Sign In Setting
Auto Redirect Options
Auto Redirect to Application:
Enable this option if you want to force the authentication of all the users to be done through SSO and not allow the users to login through the Login Page using their local credentials. However, you can set an auto-redirect delay.
Let us consider Keycloak as IdP, when the user tries to access the login page of the application, he will be redirected to the Keycloak login page, and after successful login, he will be redirected to the page he started off.
If this option is disabled then by default the user can see both the login page as well as the SSO Button.
Enable AutoRedirect Delay
If you have just one IdP set as default IdP in the Redirection Rules, the user is redirected to SSO as soon as he accesses the application. To add a delay here, you can enable this option. In this case, a progress bar will be shown on the login page which will allow users to cancel redirection and use application credentials to log in.
Enable Backdoor Login
Enable Backdoor Login will allow you to use a backdoor URL in case of an emergency. You can even restrict access to backdoor URLs for specific groups using Restrict Backdoor URL Access.

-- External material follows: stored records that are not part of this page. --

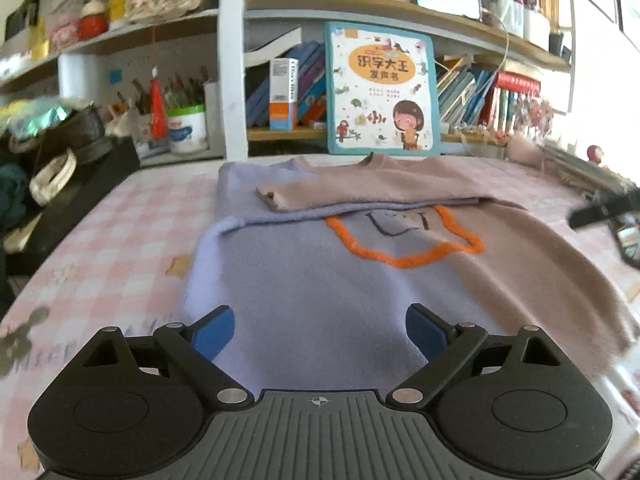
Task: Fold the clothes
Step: 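Lift the pink sleeve with the right gripper, lay it over the lavender sleeve, open, then grasp the lavender hem with the left gripper while the right gripper grasps the pink hem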
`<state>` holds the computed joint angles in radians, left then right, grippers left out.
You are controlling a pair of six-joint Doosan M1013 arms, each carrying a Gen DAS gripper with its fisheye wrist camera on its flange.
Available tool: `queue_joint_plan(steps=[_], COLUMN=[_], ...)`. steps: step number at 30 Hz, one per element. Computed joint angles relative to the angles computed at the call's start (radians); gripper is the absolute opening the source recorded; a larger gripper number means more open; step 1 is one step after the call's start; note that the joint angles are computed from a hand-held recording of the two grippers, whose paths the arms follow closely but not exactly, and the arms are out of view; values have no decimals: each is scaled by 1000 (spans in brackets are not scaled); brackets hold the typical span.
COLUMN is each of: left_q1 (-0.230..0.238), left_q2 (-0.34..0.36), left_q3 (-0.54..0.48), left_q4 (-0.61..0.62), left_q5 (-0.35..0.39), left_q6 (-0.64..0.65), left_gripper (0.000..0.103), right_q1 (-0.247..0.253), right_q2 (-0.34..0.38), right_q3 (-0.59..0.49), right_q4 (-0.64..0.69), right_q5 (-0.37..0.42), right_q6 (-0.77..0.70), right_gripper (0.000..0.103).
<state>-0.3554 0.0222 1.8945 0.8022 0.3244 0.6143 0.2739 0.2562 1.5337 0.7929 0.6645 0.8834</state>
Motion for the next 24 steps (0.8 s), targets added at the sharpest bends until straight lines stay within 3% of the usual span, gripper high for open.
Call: queue_joint_plan(steps=[3, 9, 11, 14, 16, 21, 24], left_q1=[-1, -35, -40, -36, -30, -5, 16], left_q2=[-37, -93, -107, -119, -118, -102, -97], left_q3=[25, 56, 69, 83, 81, 68, 69], left_q4=[-23, 76, 104, 121, 101, 57, -36], left_q5=[24, 109, 100, 87, 101, 124, 65], left_q6=[-35, -154, -193, -234, -234, -232, -174], left_gripper=[94, 94, 93, 73, 54, 51, 51], right_q1=[-13, -31, -33, -39, -41, -42, -32], right_q2=[-50, -113, -128, -142, -142, -131, -122], right_q3=[80, 195, 222, 251, 255, 246, 234], right_q4=[9, 156, 211, 294, 310, 323, 269], right_q5=[-51, -128, -150, -154, -136, -83, -88], right_q6=[10, -50, -87, -139, -138, -137, -82], right_gripper=[47, 47, 47, 45, 43, 38, 38])
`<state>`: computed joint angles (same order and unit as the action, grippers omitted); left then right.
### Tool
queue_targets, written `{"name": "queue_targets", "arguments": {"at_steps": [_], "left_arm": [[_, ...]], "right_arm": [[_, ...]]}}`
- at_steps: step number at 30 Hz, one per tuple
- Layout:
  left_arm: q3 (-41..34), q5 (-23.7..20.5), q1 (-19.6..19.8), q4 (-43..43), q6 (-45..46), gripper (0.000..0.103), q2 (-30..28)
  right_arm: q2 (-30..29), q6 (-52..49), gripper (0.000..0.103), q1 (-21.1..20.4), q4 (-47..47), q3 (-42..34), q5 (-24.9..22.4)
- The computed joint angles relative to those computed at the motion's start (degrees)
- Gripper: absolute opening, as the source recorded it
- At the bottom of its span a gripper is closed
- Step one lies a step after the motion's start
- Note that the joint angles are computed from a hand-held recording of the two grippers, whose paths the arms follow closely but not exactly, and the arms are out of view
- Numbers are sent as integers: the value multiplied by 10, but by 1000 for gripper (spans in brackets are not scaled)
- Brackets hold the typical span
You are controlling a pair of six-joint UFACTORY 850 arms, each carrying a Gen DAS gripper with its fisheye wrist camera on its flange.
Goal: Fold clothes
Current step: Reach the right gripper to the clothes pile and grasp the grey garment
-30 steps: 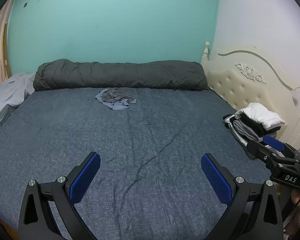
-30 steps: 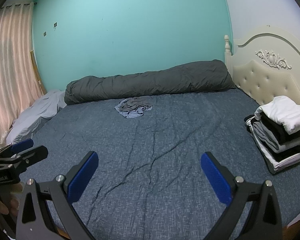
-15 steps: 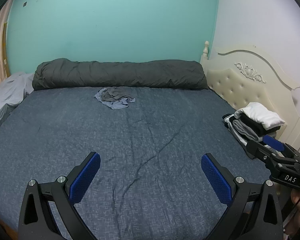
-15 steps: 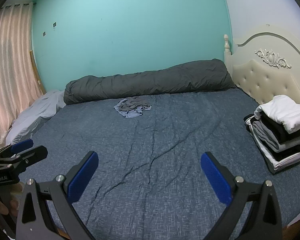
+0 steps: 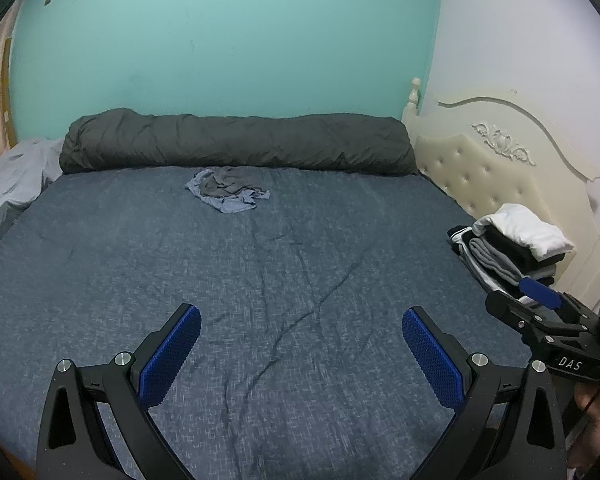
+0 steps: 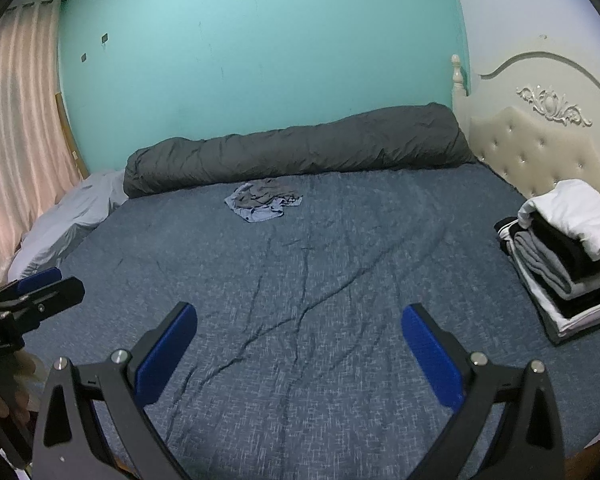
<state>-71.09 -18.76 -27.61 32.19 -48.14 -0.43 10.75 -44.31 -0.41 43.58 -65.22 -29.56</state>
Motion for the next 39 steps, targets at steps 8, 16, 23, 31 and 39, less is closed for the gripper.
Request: {"name": "queue_targets", "arguments": {"at_steps": [8, 16, 23, 31, 39], "left_arm": [[-48, 19, 47, -88, 102, 103, -64], [-128, 34, 99, -207, 226, 103, -157], [-230, 30, 132, -265, 287, 103, -257], [-370, -4, 161, -377, 389, 103, -374], [-549, -87, 179, -381, 400, 103, -485]], "right_arm": [[-78, -6, 103, 25, -11, -45, 21], [-198, -35, 103, 50, -3, -141, 24], [-326, -25, 103, 74, -14, -269, 24], [-458, 42, 103, 97, -79, -440, -15], [-628, 128, 103, 120, -162, -713, -109]]}}
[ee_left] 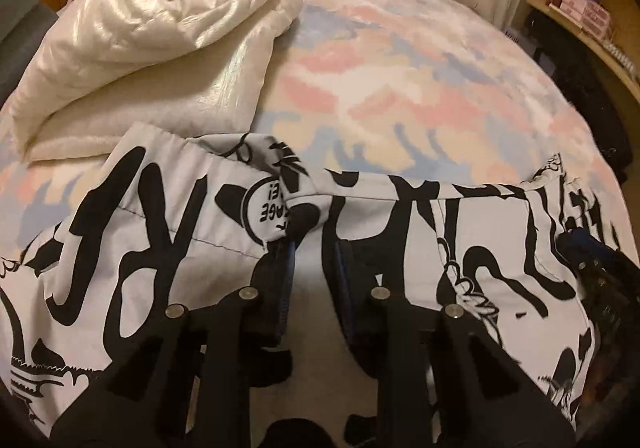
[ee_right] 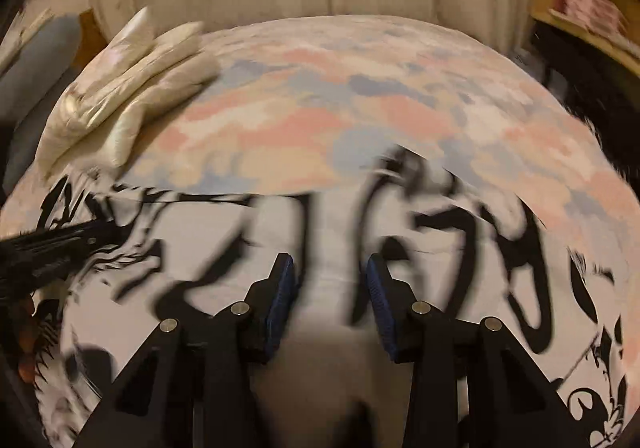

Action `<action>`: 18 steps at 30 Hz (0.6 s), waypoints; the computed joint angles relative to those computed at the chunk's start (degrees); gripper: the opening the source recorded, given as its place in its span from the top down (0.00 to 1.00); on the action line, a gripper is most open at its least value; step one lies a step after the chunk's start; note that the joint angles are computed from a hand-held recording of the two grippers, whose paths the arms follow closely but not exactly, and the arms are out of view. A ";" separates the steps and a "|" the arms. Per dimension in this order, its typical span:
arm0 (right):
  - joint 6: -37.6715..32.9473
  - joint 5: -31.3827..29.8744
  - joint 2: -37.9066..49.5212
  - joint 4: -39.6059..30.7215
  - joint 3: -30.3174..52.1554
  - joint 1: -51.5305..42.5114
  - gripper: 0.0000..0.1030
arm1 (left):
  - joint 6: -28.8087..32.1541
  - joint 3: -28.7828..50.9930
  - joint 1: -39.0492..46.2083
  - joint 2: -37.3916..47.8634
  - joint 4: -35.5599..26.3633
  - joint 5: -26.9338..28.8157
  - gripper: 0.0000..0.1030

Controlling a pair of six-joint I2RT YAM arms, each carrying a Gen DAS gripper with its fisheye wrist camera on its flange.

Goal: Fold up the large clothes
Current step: 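Release the graffiti garment and smooth it flat with both grippers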

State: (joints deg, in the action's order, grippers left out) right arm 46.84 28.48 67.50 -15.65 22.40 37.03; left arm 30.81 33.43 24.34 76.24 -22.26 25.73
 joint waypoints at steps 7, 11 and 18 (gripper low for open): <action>1.10 -3.82 -10.91 -5.07 -4.81 -8.04 0.62 | 0.62 -0.63 1.10 -1.70 -1.40 0.23 0.81; 4.03 -0.12 -12.30 -9.99 -2.95 -4.02 0.62 | 1.71 -1.51 3.01 -7.12 -5.69 0.16 0.76; 25.52 9.42 -13.02 -29.34 5.20 17.79 0.61 | 9.86 0.59 12.40 -15.46 -21.63 7.15 0.74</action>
State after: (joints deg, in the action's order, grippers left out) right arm 72.36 37.90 54.49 -44.99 27.59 54.81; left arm 40.67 34.02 36.74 60.78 -43.89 32.88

Restrict Backdoor URL Access
You can Restrict the Backdoor URL to certain groups in the application. When you enable this option, you’ll be asked to enter the groups to whom backdoor access should be provided. Now, when a user tries to access the backdoor URL, he’ll be asked for his username first and if that username belongs to the configured group, only then will he be able to use the login page.
Backdoor/Emergency URL
Backdoor/Emergency URL allows users to access Software with their local credentials and will be useful when a provider is not available. In case you get locked out, you can enable the backdoor login using API request
You can customize the Backdoor URL by clicking on the edit button beside it and entering new parameter values.
Relay State URL
Enter the absolute URL where you want to redirect the user after SSO. Keep empty to redirect users to the same URL they started with.
Domain Restriction
Use Domain Restriction to allow login to only a specific set of users. You can configure multiple domains (semicolon-separated).
Administrator Login
Secure Admin Login
Secure Admin Login Option can be enabled to ensure the admins will also log in via SSO.